2. **Backend integration tests** (Jest) — spin server on random port, assert WS pushes + SQLite persists + transactional correctness. (M1+)
3. **Frontend adapter contract tests** (Jest, `memory`) — impl parity against interface. (M2)
4. **Playwright multi-window E2E** — deferred. Only realtime sync glue turn logic can't reach. (M7)

### Two-pass on turn logic (M1 → M4)
1. **Characterization** (M1/M3) — capture current behavior exactly (bugs included). Locks extraction/port as provably identical. Lets later fix be provable.
2. **Desired-behavior (red)** (M4) — write what *should* happen. Fail today. Fix → green. Bug dies, stays dead.
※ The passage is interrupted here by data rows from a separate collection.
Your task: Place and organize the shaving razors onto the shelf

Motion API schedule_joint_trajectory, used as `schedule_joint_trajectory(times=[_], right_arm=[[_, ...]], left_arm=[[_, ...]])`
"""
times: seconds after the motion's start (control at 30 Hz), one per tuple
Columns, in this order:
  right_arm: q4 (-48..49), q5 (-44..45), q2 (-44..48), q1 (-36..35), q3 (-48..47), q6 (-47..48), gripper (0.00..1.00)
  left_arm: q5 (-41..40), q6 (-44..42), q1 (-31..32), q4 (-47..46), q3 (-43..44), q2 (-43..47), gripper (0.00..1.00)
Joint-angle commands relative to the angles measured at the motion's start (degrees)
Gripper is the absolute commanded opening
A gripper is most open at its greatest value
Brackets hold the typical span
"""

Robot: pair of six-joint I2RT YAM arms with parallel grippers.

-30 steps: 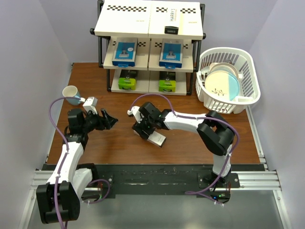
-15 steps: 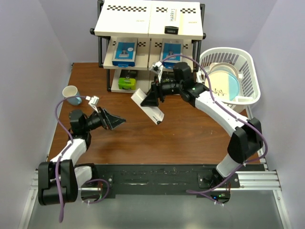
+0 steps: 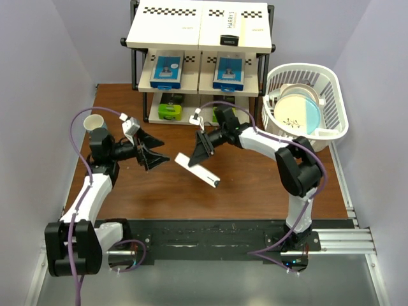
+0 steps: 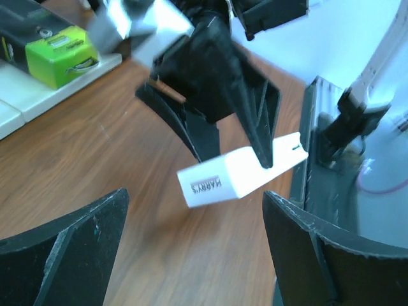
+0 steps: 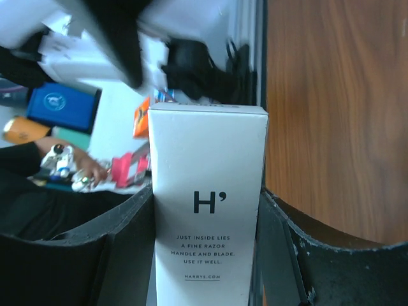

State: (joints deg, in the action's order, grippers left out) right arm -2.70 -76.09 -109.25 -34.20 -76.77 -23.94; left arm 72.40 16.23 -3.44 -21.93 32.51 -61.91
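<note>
My right gripper (image 3: 199, 153) is shut on a long white HARRY'S razor box (image 3: 205, 174) and holds it tilted above the table's middle. In the right wrist view this box (image 5: 207, 191) fills the gap between both fingers (image 5: 131, 255). My left gripper (image 3: 152, 157) stands open just left of the box and holds nothing; its wrist view shows the box (image 4: 237, 176) ahead of it. The shelf (image 3: 167, 30) carries another HARRY'S box (image 3: 231, 28) on top, two blue-and-white boxes (image 3: 167, 71) (image 3: 228, 71) in the middle, and a lime-green-ended box (image 3: 170, 109) at the bottom.
A white basket (image 3: 331, 95) holding a white-and-blue plate (image 3: 297, 115) stands right of the shelf. A cup (image 3: 94, 122) sits at the left, beside my left arm. Purple walls close in both sides.
The right gripper lifted the white box off the table toward the shelf, then brought it down to mid-table. The left gripper swung up and right toward the box and opened wider.
</note>
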Motion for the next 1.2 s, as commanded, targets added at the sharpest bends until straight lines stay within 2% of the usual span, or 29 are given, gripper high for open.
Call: schedule_joint_trajectory(times=[0.0, 0.07, 0.1, 0.17, 0.2, 0.23, 0.3, 0.4, 0.67, 0.83, 0.93, 1.07, 1.17], right_arm=[[-21.8, -4.2, -2.3, -0.3, -1.1, 18.0, 0.43], [-17.8, -4.5, -3.0, -0.3, 0.0, 16.0, 0.44], [-16.6, -4.8, -3.9, -0.4, 0.0, 13.7, 0.43], [-18.1, -4.6, -4.7, -0.4, -1.6, 14.3, 0.43], [-19.2, -4.6, -5.3, -0.7, -2.2, 15.9, 0.43], [-20.4, -4.6, -5.5, -1.0, -2.9, 17.1, 0.43], [-24.6, -4.3, -5.7, -1.4, -4.6, 20.6, 0.44], [-25.1, -3.7, -5.4, -2.6, -4.9, 20.7, 0.44], [-25.2, -1.3, -4.5, -3.2, -4.8, 20.8, 0.44], [-25.2, -1.2, -4.6, -3.2, -5.7, 20.8, 0.44], [-25.3, -1.2, -4.7, -3.2, -5.9, 20.7, 0.43], [-25.3, -1.2, -4.5, -3.2, -6.0, 20.6, 0.43], [-25.4, -1.0, -3.9, -3.2, -6.0, 21.0, 0.43]], left_arm=[[2.3, -32.0, -0.3, 31.0, 4.7, 3.2, 0.90], [2.9, -36.9, 0.3, 37.4, 4.9, 5.0, 0.91], [1.8, -45.6, 1.7, 40.6, 6.1, 5.5, 0.91], [-3.0, -57.0, 3.0, 51.8, 7.7, 5.8, 0.92], [-5.1, -69.4, 6.0, 55.6, 9.7, 5.7, 0.92], [-8.1, -73.7, 6.6, 59.8, 10.3, 5.2, 0.93], [-9.2, -79.7, 6.7, 60.2, 11.0, 4.8, 0.93], [-8.6, -85.3, 7.5, 60.2, 12.0, 3.9, 0.94], [-7.4, -84.2, 13.5, 54.0, 13.9, 0.5, 0.93], [-9.6, -82.8, 20.6, 51.9, 13.5, -0.4, 0.90], [-10.0, -82.2, 23.0, 51.5, 13.4, -0.9, 0.86], [-14.6, -84.4, 26.6, 53.0, 12.8, -2.1, 0.68], [-18.0, -86.1, 28.2, 52.9, 12.7, -3.0, 0.59]])
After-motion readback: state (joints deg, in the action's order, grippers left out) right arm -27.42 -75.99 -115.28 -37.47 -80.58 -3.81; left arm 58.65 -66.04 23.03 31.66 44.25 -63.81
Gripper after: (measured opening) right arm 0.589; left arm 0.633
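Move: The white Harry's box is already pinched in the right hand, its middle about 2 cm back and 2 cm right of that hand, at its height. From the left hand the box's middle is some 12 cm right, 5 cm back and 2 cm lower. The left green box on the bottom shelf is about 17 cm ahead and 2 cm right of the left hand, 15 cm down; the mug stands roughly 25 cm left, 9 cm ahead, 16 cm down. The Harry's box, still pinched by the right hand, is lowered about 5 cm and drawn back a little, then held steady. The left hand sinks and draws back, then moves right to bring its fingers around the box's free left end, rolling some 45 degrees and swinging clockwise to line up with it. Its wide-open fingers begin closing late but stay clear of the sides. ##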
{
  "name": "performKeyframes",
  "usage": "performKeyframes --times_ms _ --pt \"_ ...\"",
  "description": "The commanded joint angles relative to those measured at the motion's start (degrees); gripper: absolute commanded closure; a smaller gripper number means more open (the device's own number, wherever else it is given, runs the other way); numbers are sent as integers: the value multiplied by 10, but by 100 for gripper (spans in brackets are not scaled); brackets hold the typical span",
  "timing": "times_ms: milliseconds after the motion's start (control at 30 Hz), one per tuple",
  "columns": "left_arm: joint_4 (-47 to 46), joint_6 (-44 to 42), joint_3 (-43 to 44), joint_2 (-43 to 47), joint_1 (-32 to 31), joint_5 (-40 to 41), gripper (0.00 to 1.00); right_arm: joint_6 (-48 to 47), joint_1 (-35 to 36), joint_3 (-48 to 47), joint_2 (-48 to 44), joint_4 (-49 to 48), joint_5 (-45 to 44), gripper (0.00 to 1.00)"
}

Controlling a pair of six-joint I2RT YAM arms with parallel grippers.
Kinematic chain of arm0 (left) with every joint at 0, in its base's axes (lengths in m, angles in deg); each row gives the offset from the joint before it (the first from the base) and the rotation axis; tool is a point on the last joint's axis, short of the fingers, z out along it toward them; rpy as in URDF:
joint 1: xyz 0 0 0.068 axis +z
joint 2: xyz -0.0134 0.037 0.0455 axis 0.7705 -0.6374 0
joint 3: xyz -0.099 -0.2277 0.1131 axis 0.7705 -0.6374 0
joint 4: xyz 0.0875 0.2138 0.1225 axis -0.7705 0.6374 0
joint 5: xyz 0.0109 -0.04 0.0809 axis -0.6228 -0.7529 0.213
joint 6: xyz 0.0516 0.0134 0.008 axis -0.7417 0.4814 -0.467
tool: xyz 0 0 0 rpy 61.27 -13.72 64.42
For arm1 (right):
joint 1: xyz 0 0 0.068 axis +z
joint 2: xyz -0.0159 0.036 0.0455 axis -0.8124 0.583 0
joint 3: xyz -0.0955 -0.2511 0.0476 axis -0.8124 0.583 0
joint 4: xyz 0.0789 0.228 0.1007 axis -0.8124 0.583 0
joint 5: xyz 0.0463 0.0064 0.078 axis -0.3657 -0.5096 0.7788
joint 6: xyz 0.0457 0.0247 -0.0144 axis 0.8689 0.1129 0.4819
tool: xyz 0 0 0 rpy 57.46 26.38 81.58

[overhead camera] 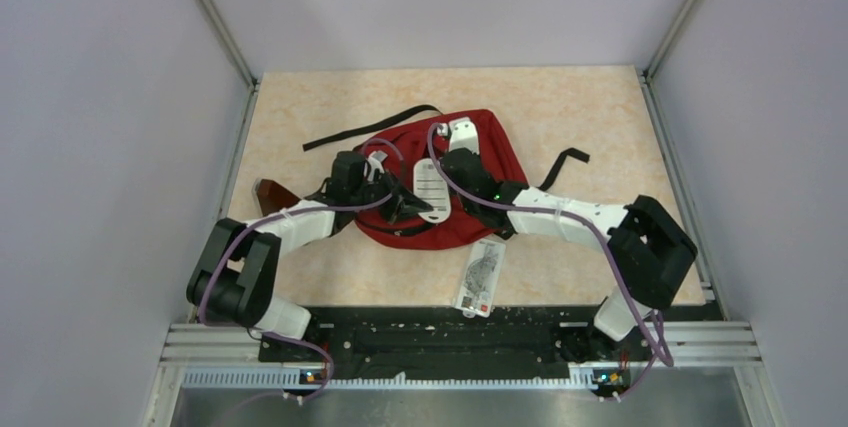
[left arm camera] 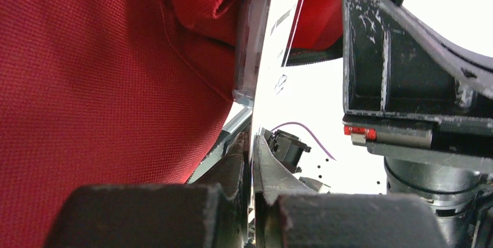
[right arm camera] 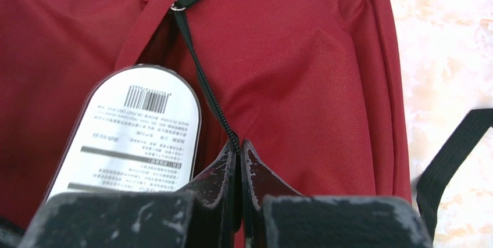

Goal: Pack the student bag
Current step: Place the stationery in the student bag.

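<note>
The red student bag (overhead camera: 470, 147) lies in the middle of the table, and its fabric fills the left wrist view (left arm camera: 104, 85) and the right wrist view (right arm camera: 302, 74). A flat white package with a barcode label (overhead camera: 430, 190) stands in the bag's opening (right arm camera: 134, 132). My left gripper (overhead camera: 408, 205) is shut on this package, which shows edge-on between its jaws (left arm camera: 252, 137). My right gripper (overhead camera: 450, 169) is shut on the bag's black zipper edge (right arm camera: 239, 143), just right of the package.
A second flat packaged item (overhead camera: 482, 277) lies near the table's front edge. A small brown pouch (overhead camera: 272, 194) sits at the left, behind the left arm. Black strap ends trail from the bag at the back left (overhead camera: 370, 125) and the right (overhead camera: 565, 167).
</note>
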Motion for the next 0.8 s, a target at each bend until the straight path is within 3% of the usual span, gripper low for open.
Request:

### Manual smoke via config flags
- `STORAGE=firebase` → current behavior (friend's path, upstream default).
- `STORAGE=ws` → our path, local backend.
- docker-compose profiles mirror the above.

### Accepted test gap
- Firebase adapter untested (requires live project). Accepted cost.
- Mitigated by: interface contract; if firebase impl drifts, integration smoke only.

---

## Mergability upstream

| Milestone | Upstream-PRable? | Why |
|---|---|---|
| 0 repo setup | n/a | fork infra |
| 1 backend | ❌ | divergence (friend stays Firebase) |
| 2 WS adapter | ⚠️ partial | interface + firebase extract ✅, WS ❌ |
| 3 characterization tests | ✅ | if storage-agnostic |
| 4 skip fix + manual override | ✅ | logic fix + beneficial feature |
| 5 docker compose | ❌ | divergence |
| 6 undo rework | ⚠️ partial | turn-logic-level ✅, events table ❌ |
| 7 playwright | ✅ | if test infra shared |

Default `STORAGE=firebase` + `AUTH_MODE=none` (unset) = upstream sees literally zero change.

---

## Risks

- **CRA + workspaces friction.** Create React App may resist monorepo layout. Mitigation: keep `src/` as CRA root, `server/` + `shared/` as separate workspaces imported via alias. Eject/craco only if forced.
- **Turn logic port correctness.** Current logic tangled; verbatim port risks subtle drift. Mitigation: characterization tests in M1/M3 lock behavior before any fix.
- **Firebase drift untested.** Mitigation: interface contract; friend's path his to maintain.
- **Undo history migration.** Existing log entries use old snapshot format. Mitigation: keep old undo working until cleared, new format for new entries.
- **WS reconnect/state-sync edge cases.** Transient drop mid-combat. Mitigation: client requests full state resync on (re)connect; server is source of truth.

---

## Decisions (locked)

1. **Branch:** `rework-backend` off `main`.
2. **Manual turn override:** action `JUMP_TURN_TO(participantId)`. UI button "Make This Turn".
3. **npm workspaces** for `server/` + `shared/` alongside CRA `src/`. Fallback alias if CRA fights.

---

## Next action

M0 ✅ DONE.
M1 kickoff: scaffold `server/` workspace, set up better-sqlite3 + Express + ws, port turn logic from `App.js` into `server/turn.js`, write first unit tests.